Open
Description
Description
The concept of a dataset is starting to become an overloaded term. It could mean the following:
- A BigQuery dataset which is a collection of tables. This is the original definition we based the
datasets
folder from. - A collection of datasets can also be called a dataset. e.g. the Vizgen dataset, which includes the Mouse Brain Map dataset.

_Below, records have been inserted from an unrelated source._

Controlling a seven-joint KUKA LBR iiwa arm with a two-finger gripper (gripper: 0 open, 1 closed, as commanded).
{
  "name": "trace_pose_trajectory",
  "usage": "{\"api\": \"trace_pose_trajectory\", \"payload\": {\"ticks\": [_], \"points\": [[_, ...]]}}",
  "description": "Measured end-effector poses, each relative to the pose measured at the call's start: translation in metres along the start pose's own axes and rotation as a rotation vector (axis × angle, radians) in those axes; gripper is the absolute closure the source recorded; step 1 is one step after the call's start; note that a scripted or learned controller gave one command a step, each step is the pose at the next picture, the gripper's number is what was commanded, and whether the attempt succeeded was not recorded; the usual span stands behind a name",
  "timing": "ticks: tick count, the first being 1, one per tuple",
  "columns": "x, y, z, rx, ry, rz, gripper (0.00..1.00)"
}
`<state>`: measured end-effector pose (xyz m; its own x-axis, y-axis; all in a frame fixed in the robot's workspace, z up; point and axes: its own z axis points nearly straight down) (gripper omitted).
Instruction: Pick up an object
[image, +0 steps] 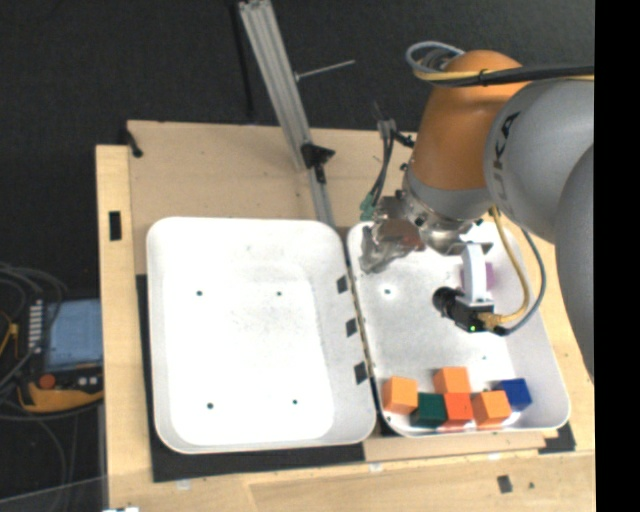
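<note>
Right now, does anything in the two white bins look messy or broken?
Nothing looks broken or spilled. The small orange, green and blue blocks are all crowded into the near corner of the right white bin, some touching, rather than spread out. The robot's gripper hangs over that bin's far left corner, away from them.

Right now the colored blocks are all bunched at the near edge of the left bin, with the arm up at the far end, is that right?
Not quite: the blocks are bunched at the near edge of the right bin, not the left bin. The camera view shows orange, green and blue ones there, with the arm up at that bin's far end.
</note>
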<state>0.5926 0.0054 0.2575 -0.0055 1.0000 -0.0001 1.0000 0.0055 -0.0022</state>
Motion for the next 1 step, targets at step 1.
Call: {"api": "trace_pose_trajectory", "payload": {"ticks": [1], "points": [[0.0486,0.0269,0.0105,-0.004,0.000,-0.001,1.00]]}}
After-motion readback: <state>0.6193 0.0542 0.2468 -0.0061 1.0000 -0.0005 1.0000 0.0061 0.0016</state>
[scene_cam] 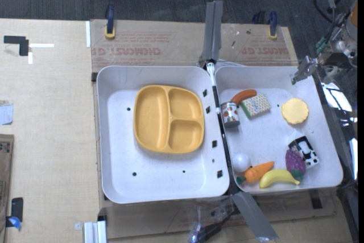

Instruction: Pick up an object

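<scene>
Banana [278, 178], carrot [259, 170] in right bin [267, 134] — plate [169, 119] in left bin [116, 139].

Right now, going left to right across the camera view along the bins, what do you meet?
Yellow divided plate → small can → patterned box → pale yellow disc → gripper at the right bin's far corner.

A: What's in the left bin [114, 179]?
B: A yellow plate [169, 119] with three compartments, lying flat near the middle.
A: And behind the bins?
B: Cardboard [153, 45] with red lettering, held by two blue clamps [109, 23], one at each far corner. A grey bar [213, 31] stands between the left bin and the right bin [267, 139].
A: Further left?
B: Pale wooden bench [45, 122].
</scene>
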Robot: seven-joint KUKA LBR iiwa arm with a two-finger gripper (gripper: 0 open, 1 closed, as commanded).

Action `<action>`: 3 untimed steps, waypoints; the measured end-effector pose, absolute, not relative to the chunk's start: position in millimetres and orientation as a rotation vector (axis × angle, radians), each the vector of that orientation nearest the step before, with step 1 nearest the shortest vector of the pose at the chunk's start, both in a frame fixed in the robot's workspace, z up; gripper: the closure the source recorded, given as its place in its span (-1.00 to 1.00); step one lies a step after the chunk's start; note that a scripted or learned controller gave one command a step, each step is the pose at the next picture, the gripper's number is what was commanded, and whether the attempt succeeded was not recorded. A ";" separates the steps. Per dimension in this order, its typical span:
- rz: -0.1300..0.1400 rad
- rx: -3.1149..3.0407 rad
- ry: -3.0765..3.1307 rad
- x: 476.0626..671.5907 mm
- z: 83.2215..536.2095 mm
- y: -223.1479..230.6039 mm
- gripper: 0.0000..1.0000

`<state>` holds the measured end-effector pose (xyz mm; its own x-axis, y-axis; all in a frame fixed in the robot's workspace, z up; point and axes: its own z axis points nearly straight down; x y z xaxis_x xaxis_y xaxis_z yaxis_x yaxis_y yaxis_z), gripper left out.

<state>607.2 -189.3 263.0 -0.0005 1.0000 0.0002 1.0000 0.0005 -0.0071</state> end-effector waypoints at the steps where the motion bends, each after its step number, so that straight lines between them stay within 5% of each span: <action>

- The other way applies just as well: a subset of larger dataset/s can also be called a dataset. e.g. the Mouse Brain Map dataset which is part of the Vizgen dataset
Plus, in the future, we can expect pipelines that need to onboard multiple datasets in one go. Such a concept is difficult to align using the current hierarchy.
Proposed
The proposal here is to switch from using the datasets/DATASET/PIPELINE
hierarchy into the pipelines/PIPELINE_GROUP/PIPELINE
hierarchy.
# CURRENT
datasets/
vizgen/ (dataset)
mouse_brain_map (pipeline)
some_genome_collection (pipeline)
covid19/ (dataset)
national_cases (pipeline)
racial_stats (pipeline)
# PROPOSED
pipelines/
vizgen/ (pipeline group)
mouse_brain_map (pipeline)
some_genome_collection (pipeline)
covid19/ (pipeline group)
national_cases (pipeline)
racial_stats (pipeline)
Checklist
- I created this issue in accordance with the Code of Conduct.
- This issue is appropriately labeled.